Task goal: The listing below is to be copied exactly, with pictures excluded.

Given data:
"""

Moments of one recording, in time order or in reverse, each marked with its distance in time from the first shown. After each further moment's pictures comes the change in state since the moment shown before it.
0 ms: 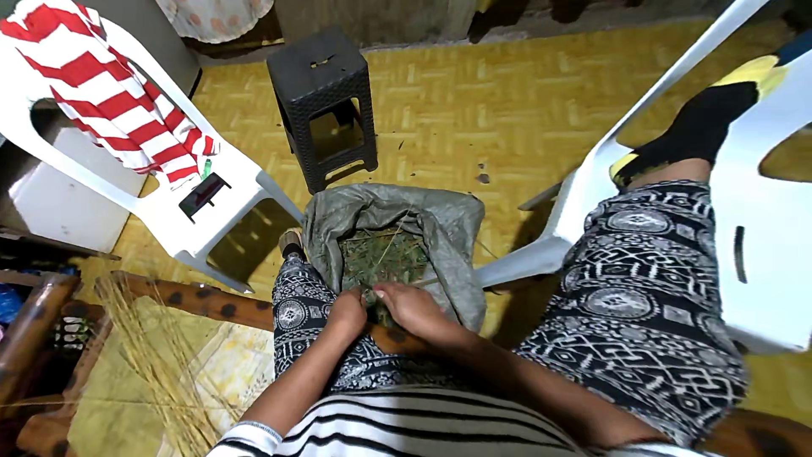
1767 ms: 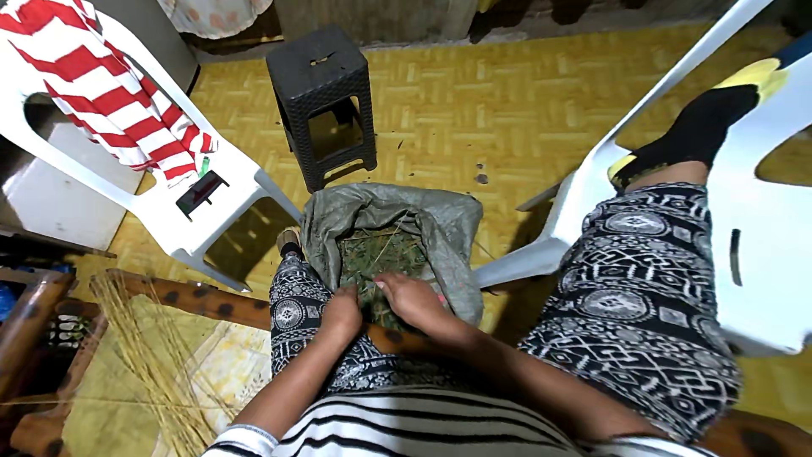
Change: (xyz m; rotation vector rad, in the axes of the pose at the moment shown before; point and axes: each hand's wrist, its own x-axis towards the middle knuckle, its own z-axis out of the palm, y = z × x) left_hand -0.001 -0.002 0.001 0.105 0.038 -0.048; right_hand 0.014 0.007 -0.004 -0.098 0.056 0.029
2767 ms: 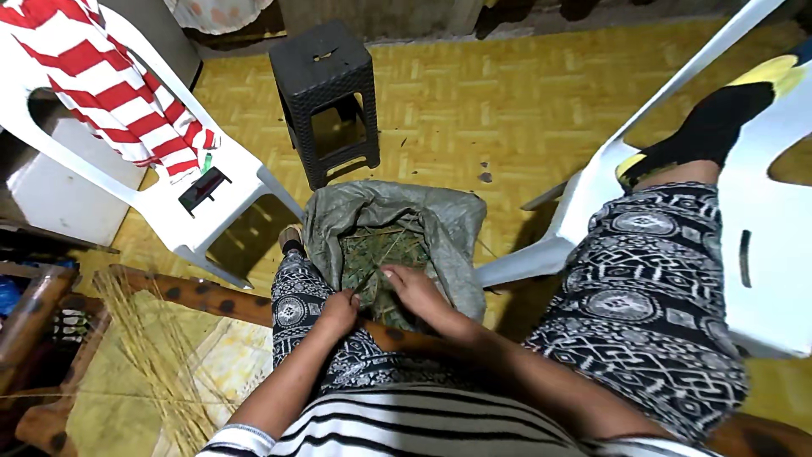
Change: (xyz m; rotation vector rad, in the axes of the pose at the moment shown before) left_hand -0.003 -0.014 -0.012 -0.194 -0.109 0.026; right_hand 0.005 0.009 -0.004 0.379 0.039 0.028
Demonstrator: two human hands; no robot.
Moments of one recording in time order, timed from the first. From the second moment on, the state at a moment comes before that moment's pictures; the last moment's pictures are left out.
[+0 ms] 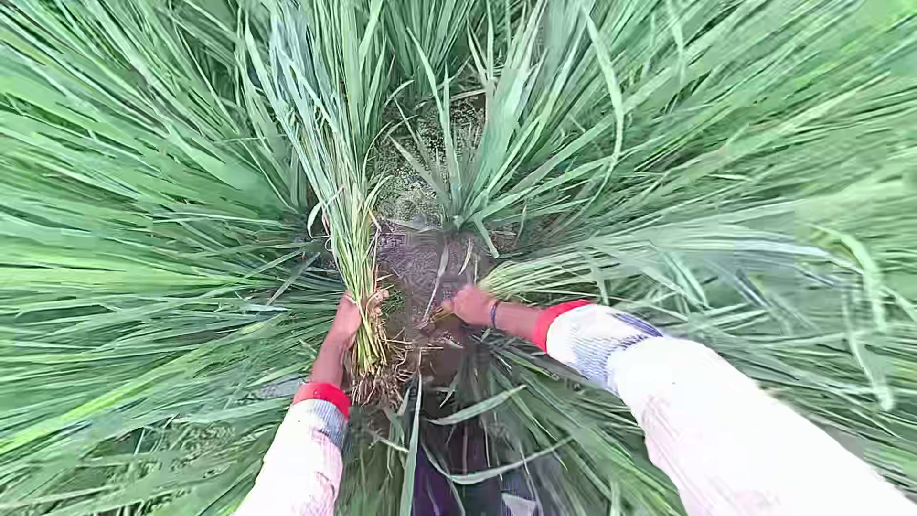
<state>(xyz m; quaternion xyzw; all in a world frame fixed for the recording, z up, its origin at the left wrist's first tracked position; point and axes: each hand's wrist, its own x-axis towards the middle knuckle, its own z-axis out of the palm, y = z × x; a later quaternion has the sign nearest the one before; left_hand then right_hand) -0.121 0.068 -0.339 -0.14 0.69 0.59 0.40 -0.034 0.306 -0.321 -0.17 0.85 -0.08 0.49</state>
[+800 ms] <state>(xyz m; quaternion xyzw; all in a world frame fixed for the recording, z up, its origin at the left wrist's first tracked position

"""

Written solution:
Moments of one recording, in time order or in reverse, each marked with its distance in time from the first shown. After each further moment's pictures comes the change in state since the moment shown before it.
0 ms: 
1767 ms: 
Change: (xyz m; rotation vector rad, in the axes of the pose at the moment shown before; point and axes: each hand's wrist, its own x-axis towards the middle knuckle, its own z-axis out of the palm, y = z × x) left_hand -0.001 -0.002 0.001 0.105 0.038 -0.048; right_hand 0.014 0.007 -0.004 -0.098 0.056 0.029
2767 ms: 
Change: (xyz m; rotation vector rad, in the axes of the pose at the moment shown before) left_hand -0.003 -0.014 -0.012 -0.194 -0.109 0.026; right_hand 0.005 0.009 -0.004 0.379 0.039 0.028
Demonstrator: two human hands; no robot.
Moments of one recording in time order, timed from the first. From the second moment on, the state at a moment comes before that moment's pictures; the last moment's pictures are left out.
[+0 ms] 
<state>(xyz m; quaternion xyzw; all in a world frame fixed for the recording, z up, its origin at the left wrist's first tracked position; point and axes: each hand's wrist, its own x-axis towards the middle knuckle, its own z-axis out of the palm, y = z × x; a later quaternion has the sign nearest the one before; left_hand then right_hand) -0.121 0.068 -0.339 -0.14 0.69 0.59 0.40 -0.034 0.306 -0.321 -0.17 0.85 -0.08 0.49</state>
[+800 ms] <state>(xyz m; quaternion xyzw; all in a world frame fixed for the recording, z up, its origin at the left wrist's first tracked position

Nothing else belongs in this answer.